The complete reasoning program based on resnet50_ppp.xml is as follows:
from openvino.runtime import Core import cv2 import numpy as np core = Core() resnet50_ppp = core.compile_model("resnet50_ppp.xml", "CPU") output_node = resnet50_ppp.outputs[0] blob = np.expand_dims(cv2.imread("cat.jpg"),0) result = resnet50_ppp(blob)[output_node] print(np.argmax(result))
As shown above, based on the embedded preprocessing IR model, the OpenVINO reasoning program becomes simpler, clearer, and easier to read and understand. Five lines of Python core code implements ResNet model reasoning with embedded preprocessing!
1.3 Using model caching technology to further shorten the first inference delay
exist" Implementing the OpenVINO asynchronous reasoning program of the YOLOv5 model on Viper Canyon "discusses the end-to-end performance of AI applications. For first inference latency, the loading and compilation time of the model can greatly increase the end-to-end runtime of first inference.

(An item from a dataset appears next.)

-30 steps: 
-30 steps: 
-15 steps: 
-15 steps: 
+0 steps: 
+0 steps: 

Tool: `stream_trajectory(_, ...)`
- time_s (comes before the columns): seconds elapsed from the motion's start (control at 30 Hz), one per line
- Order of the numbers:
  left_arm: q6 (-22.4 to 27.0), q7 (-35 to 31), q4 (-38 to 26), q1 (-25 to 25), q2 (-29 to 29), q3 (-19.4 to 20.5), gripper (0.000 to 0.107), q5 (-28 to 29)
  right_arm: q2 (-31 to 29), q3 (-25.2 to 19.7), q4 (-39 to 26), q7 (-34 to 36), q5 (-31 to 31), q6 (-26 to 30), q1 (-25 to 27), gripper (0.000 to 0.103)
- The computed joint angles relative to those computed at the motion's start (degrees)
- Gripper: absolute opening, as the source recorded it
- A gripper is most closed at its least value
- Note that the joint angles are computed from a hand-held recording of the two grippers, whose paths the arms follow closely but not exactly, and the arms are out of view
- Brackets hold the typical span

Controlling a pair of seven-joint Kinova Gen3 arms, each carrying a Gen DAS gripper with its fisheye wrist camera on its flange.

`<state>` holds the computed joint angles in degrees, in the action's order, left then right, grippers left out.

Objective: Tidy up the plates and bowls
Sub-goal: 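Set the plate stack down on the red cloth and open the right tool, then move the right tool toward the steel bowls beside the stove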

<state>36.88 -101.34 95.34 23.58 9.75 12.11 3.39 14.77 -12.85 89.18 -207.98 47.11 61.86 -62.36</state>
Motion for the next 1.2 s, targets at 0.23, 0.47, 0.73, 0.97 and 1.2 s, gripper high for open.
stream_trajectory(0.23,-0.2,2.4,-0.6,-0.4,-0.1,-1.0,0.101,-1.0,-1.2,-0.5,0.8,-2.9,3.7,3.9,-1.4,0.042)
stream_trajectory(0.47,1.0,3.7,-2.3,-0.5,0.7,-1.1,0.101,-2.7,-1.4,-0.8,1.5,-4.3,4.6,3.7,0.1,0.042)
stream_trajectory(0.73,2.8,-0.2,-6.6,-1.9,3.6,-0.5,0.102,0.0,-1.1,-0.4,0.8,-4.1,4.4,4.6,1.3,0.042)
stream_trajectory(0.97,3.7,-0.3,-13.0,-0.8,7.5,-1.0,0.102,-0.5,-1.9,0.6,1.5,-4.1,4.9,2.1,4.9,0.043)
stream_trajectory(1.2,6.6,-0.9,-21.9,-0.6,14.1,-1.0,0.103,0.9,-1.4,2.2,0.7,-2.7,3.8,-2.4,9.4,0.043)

The use of model caching technology will greatly shorten the delay of the first inference, as shown in the figure below.
To use model caching technology, you only need to add one line of code: core.set_property({'CACHE_DIR': './cache/ppp'}), the complete sample code is as follows:
from openvino.runtime import Core import cv2 import numpy as np core = Core() core.set_property({'CACHE_DIR': './cache/ppp'}) # Use model caching technology resnet50_ppp = core.compile_model("resnet50_ppp.xml", "CPU") output_node = resnet50_ppp.outputs[0] blob = np.expand_dims(cv2.imread("cat.jpg"),0) result = resnet50_ppp(blob)[output_node] print(np.argmax(result))
When the inference program is run for the second time, the OpenVINOTM runtime will directly load the compiled model from the cache folder, which greatly optimizes the first inference delay.
1.4 Summary
This paper introduces in detail the technology of embedding data preprocessing into AI models through the model optimizer and OpenVINOTM preprocessing API. Embedding data preprocessing into the model simplifies the writing of inference programs, improves the utilization of inference computing equipment, and improves the end-to-end performance of AI programs. Finally, this article also introduces the model caching technology to further optimize the end-to-end first inference latency performance of AI programs.